00:45:00 The material engineering topic of ch 7 discusses the effects of different angles on the result shear stress, yielding, and critical shear stress. The video explains that the maximum result shear stress occurs when the angles are 45 degrees to the applied force, and that yield strength occurs when the shear stress reaches the critical volume.
00:50:00 The shear stress required to yield a material is determined by the resolved shear stress (cos lambda) and cos P. The normal stress required to yield is equal to the critical resolved shear stress divided by cos lambda. The maximum yield stress is greater than the critical resolved shear stress for polycrystalline materials, due to the random crystallographic orientation of the grains.
00:55:00 In this video, boundaries are discussed and it is explained that there are no differences in orientation in single crystals, but in polycrystalline metals there are many obstacles to the dislocation motion, starting from the grain boundaries and different orientation in grains. When deformed, the initially acquiesced grains becomes elongated along the direction of deformation and we are seeing this in these microscopic images. Solid solution strengthening and cold working are introduced as ways to prevent dislocation motion and strengthen the material.

01:00:00 - 01:40:00

This video discusses how the various properties of materials are affected by temperature, grain size, and the presence of dislocations. It also explains how cold working can be used to achieve a desired level of deformation.

01:00:00 In this video, the effect of grains on the strength of a material is explained. The video also discusses the stresses that are created due to the presence of dislocations. These stresses cause the material to become stronger.

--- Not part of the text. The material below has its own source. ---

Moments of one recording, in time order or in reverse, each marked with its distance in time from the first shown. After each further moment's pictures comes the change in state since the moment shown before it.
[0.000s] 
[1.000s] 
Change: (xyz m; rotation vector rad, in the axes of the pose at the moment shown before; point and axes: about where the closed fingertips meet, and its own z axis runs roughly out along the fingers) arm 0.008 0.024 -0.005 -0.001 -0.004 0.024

01:05:00 In Materials Engineering, dislocation not in and far away from the dislocation okay, so when small impurities are introduced, they create tensile strains around atoms. These strains can be neutralized if the impurity particle moves close to the dislocation line, but if the impurity particle is large, it will introduce compression stresses in neighboring atoms. These stresses need to be increased to overcome the obstacle of the small impurities.

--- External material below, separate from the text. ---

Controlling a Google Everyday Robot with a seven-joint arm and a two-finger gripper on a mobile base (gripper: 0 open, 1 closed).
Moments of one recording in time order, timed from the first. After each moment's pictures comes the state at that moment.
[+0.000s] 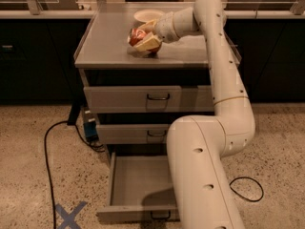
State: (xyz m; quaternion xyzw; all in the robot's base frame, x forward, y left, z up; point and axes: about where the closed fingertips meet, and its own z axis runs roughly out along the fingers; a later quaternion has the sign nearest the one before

01:10:00 The video discusses how nickel can increase the strength and ductility of alloyed metals, and how dislocations can interact to produce these effects.

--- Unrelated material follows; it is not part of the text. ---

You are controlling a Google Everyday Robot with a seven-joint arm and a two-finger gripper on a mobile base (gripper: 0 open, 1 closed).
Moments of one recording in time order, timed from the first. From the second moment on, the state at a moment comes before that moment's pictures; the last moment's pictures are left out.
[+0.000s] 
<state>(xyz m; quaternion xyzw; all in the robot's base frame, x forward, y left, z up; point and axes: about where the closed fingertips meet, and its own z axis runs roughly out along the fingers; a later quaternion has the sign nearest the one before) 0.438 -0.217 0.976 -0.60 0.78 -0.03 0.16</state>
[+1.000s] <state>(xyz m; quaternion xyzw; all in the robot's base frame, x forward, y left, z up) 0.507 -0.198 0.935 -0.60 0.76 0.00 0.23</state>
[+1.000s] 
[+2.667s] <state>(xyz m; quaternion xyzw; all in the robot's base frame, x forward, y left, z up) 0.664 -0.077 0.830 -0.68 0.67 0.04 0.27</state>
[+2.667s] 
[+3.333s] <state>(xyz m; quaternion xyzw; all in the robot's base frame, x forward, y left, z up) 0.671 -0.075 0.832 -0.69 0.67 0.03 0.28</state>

01:15:00 In this video, the author explains how strain-hardening occurs when materials are subjected to cold working. Higher dislocation density results in increased distance between dislocations, which inhibits their motion and results in a decrease in strength.
01:20:00 This video discusses the effects of cold work on metals, and the various steps involved in heat treating them. It explains that cold work can make a metal stronger and more ductile, but that it must be heat treated carefully to prevent it from becoming brittle. The video also provides a brief introduction to annealing, and discusses the three stages of annealing.
01:25:00 Through discussing the effects of temperature on materials, this video discusses how grains will elongate, how dislocations will increase, and how recrystallization will occur. It also explains how heat treatment can affect these processes.
01:30:00 The video discusses the effects of recrystallization on metal properties, including how grain size affects these properties. The video also provides links to additional information about grain growth and creep resistance.
01:35:00 This video discusses the effects of temperature on materials, and how it can affect the plastic deformation that occurs during creep. The video also provides an equation that can be used to calculate the amount of cold work that must be done in order to achieve a desired level of deformation.
01:40:00 In this video, the presenter discusses the various factors that affect the strength of materials, including the effect of grain size, dislocations, and temperature. The presenter also explains how to cold work the material to achieve a desired reduction in cross sectional area.